Exercise -> Beginning with the first line below, please restate each line exactly, down to and including the line containing "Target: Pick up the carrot".

Records from a collection ->
###
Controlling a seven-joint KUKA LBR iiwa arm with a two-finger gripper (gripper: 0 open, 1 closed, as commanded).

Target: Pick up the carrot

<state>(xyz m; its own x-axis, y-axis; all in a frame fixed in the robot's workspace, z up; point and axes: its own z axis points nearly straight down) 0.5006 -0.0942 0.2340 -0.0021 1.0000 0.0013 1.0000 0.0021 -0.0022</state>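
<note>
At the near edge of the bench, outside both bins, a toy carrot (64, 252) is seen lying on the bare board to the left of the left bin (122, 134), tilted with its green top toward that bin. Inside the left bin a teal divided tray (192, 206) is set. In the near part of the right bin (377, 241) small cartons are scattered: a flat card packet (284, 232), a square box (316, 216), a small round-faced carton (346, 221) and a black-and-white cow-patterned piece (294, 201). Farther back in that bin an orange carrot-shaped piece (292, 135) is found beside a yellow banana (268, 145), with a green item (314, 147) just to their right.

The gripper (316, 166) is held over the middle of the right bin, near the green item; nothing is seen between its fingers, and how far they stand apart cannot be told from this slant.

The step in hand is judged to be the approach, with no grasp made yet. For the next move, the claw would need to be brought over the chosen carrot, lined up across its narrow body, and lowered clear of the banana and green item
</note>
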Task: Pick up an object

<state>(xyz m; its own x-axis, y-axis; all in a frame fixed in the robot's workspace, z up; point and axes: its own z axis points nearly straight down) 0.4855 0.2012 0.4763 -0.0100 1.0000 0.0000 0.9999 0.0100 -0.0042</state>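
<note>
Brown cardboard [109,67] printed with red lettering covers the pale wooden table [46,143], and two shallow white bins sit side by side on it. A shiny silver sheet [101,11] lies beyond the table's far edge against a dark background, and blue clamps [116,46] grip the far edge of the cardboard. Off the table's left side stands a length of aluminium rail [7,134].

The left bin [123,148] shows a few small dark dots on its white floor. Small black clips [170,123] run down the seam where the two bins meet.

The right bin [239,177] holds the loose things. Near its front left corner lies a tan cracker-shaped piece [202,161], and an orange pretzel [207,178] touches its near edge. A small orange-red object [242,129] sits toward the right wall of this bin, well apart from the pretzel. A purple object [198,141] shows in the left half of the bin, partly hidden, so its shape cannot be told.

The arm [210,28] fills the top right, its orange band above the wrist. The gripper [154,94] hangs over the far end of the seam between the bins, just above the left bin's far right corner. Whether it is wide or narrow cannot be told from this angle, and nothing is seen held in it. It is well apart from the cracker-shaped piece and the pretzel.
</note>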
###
Written response ->
Controlling a seven-joint KUKA LBR iiwa arm with a two-finger gripper (gripper: 0 open, 1 closed, as commanded).

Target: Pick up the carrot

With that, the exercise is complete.